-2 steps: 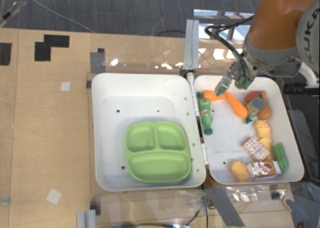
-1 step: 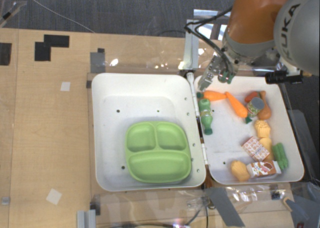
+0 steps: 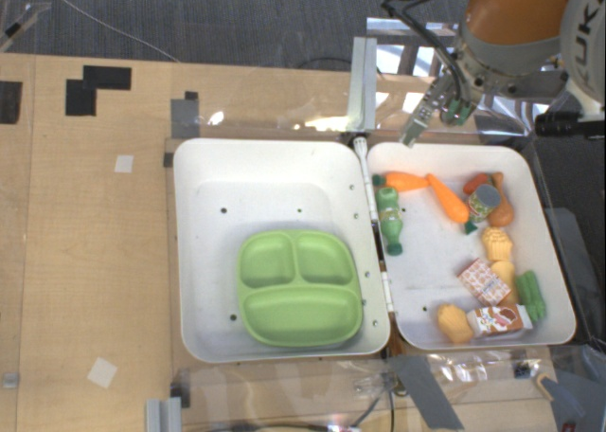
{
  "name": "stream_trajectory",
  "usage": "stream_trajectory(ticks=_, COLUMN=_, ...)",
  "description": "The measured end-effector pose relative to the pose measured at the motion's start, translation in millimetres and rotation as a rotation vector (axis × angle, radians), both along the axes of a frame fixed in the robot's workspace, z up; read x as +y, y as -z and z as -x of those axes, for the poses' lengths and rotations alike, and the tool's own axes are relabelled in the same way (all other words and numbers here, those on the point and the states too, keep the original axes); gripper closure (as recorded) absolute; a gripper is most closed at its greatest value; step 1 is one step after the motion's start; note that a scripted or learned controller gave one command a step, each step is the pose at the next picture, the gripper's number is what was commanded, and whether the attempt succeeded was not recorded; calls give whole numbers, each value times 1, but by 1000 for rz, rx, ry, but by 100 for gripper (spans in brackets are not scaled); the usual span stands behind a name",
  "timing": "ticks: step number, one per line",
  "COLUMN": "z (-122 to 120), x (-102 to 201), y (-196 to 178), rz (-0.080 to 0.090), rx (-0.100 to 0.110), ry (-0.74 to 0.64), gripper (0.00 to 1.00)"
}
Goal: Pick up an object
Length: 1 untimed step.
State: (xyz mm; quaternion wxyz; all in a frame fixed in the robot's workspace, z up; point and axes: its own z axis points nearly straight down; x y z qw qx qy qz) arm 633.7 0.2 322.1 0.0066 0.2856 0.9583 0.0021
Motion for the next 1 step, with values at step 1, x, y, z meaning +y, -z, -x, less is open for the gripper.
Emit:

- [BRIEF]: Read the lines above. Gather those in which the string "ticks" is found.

- [SOLUTION BELOW]:
  "usage": "stream_trajectory(ticks=_, COLUMN=_, ...)",
  "timing": "ticks: step number, one per line",

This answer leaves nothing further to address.